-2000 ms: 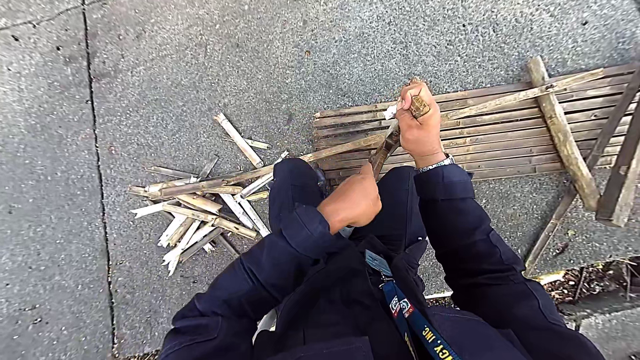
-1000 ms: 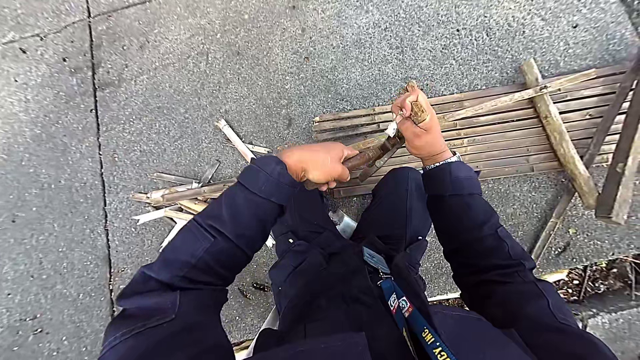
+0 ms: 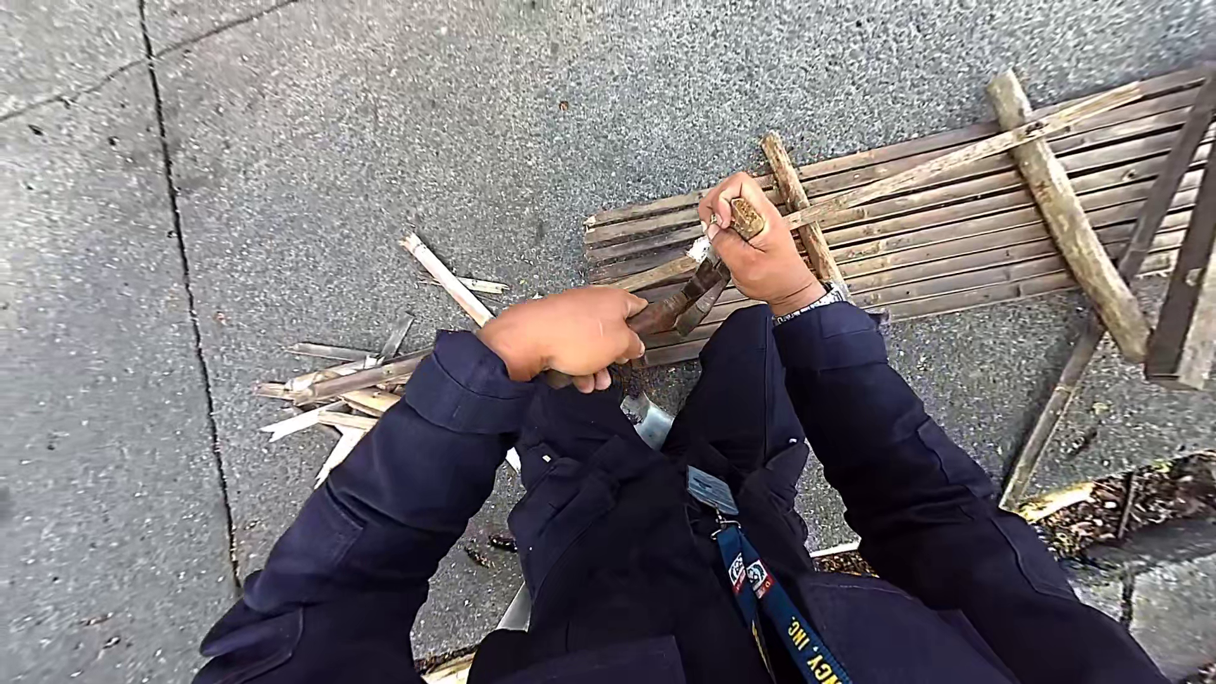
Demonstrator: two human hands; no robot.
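Observation:
My left hand (image 3: pixel 570 332) is closed around a dark, split bamboo length (image 3: pixel 665 313) in front of my knees; part of that length is hidden under the hand. My right hand (image 3: pixel 755 252) grips a wooden tool handle (image 3: pixel 748 219), whose butt end points up at the camera. Below that fist, a dark blade-like part (image 3: pixel 701 309) meets the bamboo; its full shape cannot be made out. Under both lies a slatted bamboo panel (image 3: pixel 912 228) with wooden crosspieces, and a long pale bamboo strip (image 3: pixel 959 157) slants over it.
Split bamboo pieces (image 3: pixel 351 385) are heaped on the concrete pavement (image 3: pixel 332 171) at left. A round wooden pole (image 3: pixel 1073 218) crosses the panel at right, near a thick timber (image 3: pixel 1183 285). A lanyard (image 3: pixel 760 589) hangs at my lap.
My left hand has moved left and away from my lap since two seconds ago, along the bamboo. My right hand has stayed near the panel with its grip on the handle.

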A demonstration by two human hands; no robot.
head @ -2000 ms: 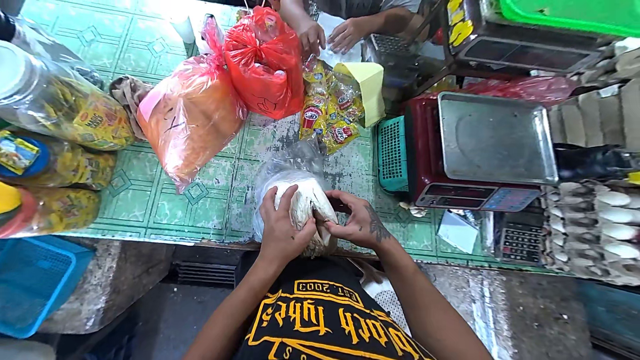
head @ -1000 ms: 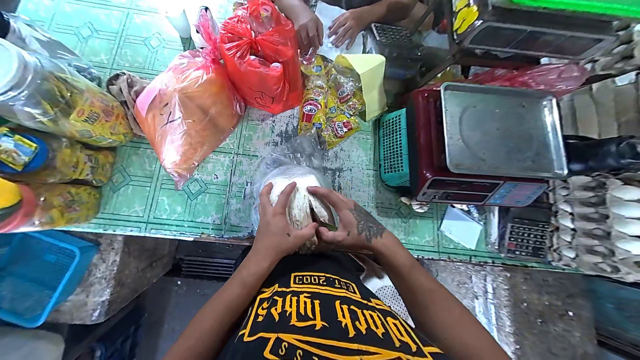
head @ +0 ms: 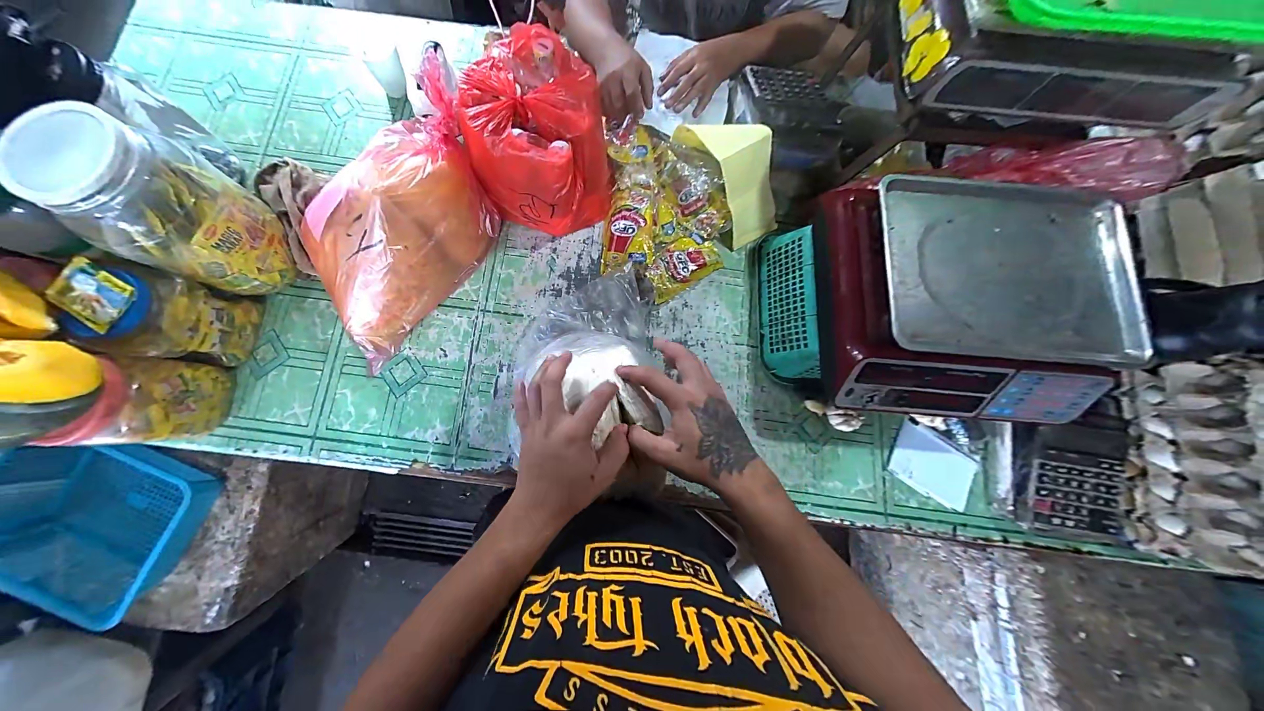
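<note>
At the counter's front edge, a whitish bundle point(head: 594, 380) rests inside a clear plastic bag point(head: 592, 314). What the bundle is made of, I cannot tell. My left hand point(head: 563, 434) grips its left side, fingers spread over the top. My right hand point(head: 681, 420) holds the right side, with thumb and fingers at a dark gap in the bundle. Beyond the bag lie yellow sachets point(head: 657, 212) and a yellow paper point(head: 741, 178). A tied red plastic bag point(head: 538, 138) and a pinkish clear bag with orange contents point(head: 400, 227) stand at the back left.
A weighing scale point(head: 1017, 272) stands at right beside a green basket point(head: 788, 301), a calculator point(head: 1076, 484) and egg trays point(head: 1200, 464). Plastic jars point(head: 148, 197) line the left, above a blue basket point(head: 94, 533). Another person's hands point(head: 657, 84) rest on paper across the counter.
My hands stay on the bundle; their fingers have shifted a little over it. The other person's hands have moved slightly on the paper.
</note>
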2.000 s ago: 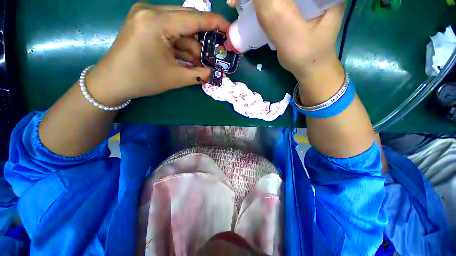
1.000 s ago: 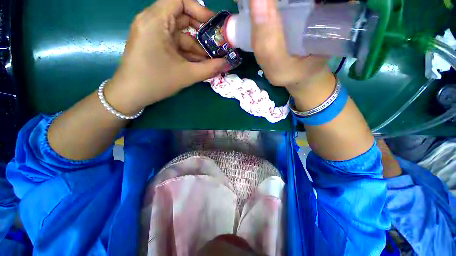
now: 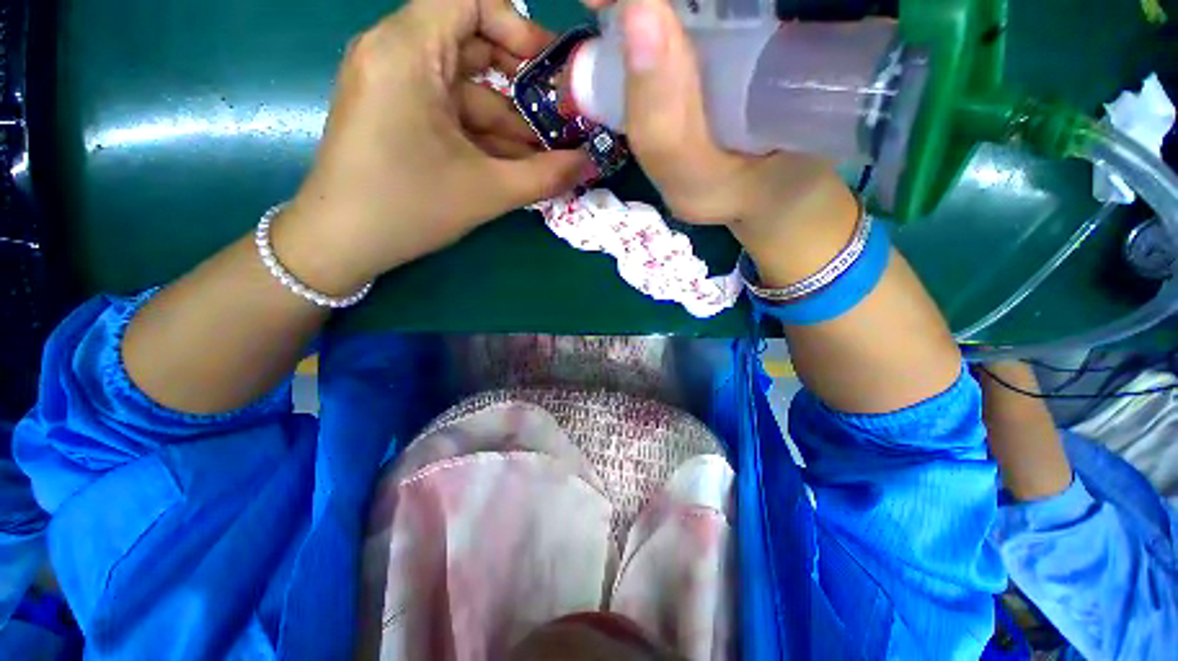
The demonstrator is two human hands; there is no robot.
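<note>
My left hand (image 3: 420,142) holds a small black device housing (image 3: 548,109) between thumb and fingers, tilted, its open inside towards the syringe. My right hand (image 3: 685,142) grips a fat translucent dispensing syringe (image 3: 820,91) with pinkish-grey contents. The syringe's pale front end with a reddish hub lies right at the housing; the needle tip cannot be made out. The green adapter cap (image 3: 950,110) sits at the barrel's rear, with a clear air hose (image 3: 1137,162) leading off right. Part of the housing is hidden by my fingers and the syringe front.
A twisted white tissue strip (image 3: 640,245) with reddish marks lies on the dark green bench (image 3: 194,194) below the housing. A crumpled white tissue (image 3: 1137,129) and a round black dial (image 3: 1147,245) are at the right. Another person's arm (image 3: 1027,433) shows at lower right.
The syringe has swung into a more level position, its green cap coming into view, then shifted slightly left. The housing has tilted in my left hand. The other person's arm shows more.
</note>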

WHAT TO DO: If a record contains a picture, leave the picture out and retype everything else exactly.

WRITTEN RESPONSE:
-2000 ms: 
-1000 ms: 
+0 ms: 
Demonstrator: two human hands; no robot.
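Observation:
My left hand (image 3: pixel 570 332) is closed around a dark, split bamboo length (image 3: pixel 665 313) in front of my knees; part of that length is hidden under the hand. My right hand (image 3: pixel 755 252) grips a wooden tool handle (image 3: pixel 748 219), whose butt end points up at the camera. Below that fist, a dark blade-like part (image 3: pixel 701 309) meets the bamboo; its full shape cannot be made out. Under both lies a slatted bamboo panel (image 3: pixel 912 228) with wooden crosspieces, and a long pale bamboo strip (image 3: pixel 959 157) slants over it.
Split bamboo pieces (image 3: pixel 351 385) are heaped on the concrete pavement (image 3: pixel 332 171) at left. A round wooden pole (image 3: pixel 1073 218) crosses the panel at right, near a thick timber (image 3: pixel 1183 285). A lanyard (image 3: pixel 760 589) hangs at my lap.
My left hand has moved left and away from my lap since two seconds ago, along the bamboo. My right hand has stayed near the panel with its grip on the handle.
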
A demonstration by two human hands; no robot.
head @ -2000 ms: 
head @ -1000 ms: 
head @ +0 ms: 
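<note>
At the counter's front edge, a whitish bundle point(head: 594, 380) rests inside a clear plastic bag point(head: 592, 314). What the bundle is made of, I cannot tell. My left hand point(head: 563, 434) grips its left side, fingers spread over the top. My right hand point(head: 681, 420) holds the right side, with thumb and fingers at a dark gap in the bundle. Beyond the bag lie yellow sachets point(head: 657, 212) and a yellow paper point(head: 741, 178). A tied red plastic bag point(head: 538, 138) and a pinkish clear bag with orange contents point(head: 400, 227) stand at the back left.
A weighing scale point(head: 1017, 272) stands at right beside a green basket point(head: 788, 301), a calculator point(head: 1076, 484) and egg trays point(head: 1200, 464). Plastic jars point(head: 148, 197) line the left, above a blue basket point(head: 94, 533). Another person's hands point(head: 657, 84) rest on paper across the counter.
My hands stay on the bundle; their fingers have shifted a little over it. The other person's hands have moved slightly on the paper.
</note>
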2.000 s ago: 
1.000 s ago: 
now: 
The demonstrator is two human hands; there is no robot.
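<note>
My left hand (image 3: 420,142) holds a small black device housing (image 3: 548,109) between thumb and fingers, tilted, its open inside towards the syringe. My right hand (image 3: 685,142) grips a fat translucent dispensing syringe (image 3: 820,91) with pinkish-grey contents. The syringe's pale front end with a reddish hub lies right at the housing; the needle tip cannot be made out. The green adapter cap (image 3: 950,110) sits at the barrel's rear, with a clear air hose (image 3: 1137,162) leading off right. Part of the housing is hidden by my fingers and the syringe front.
A twisted white tissue strip (image 3: 640,245) with reddish marks lies on the dark green bench (image 3: 194,194) below the housing. A crumpled white tissue (image 3: 1137,129) and a round black dial (image 3: 1147,245) are at the right. Another person's arm (image 3: 1027,433) shows at lower right.
The syringe has swung into a more level position, its green cap coming into view, then shifted slightly left. The housing has tilted in my left hand. The other person's arm shows more.
</note>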

The exercise requires no further answer.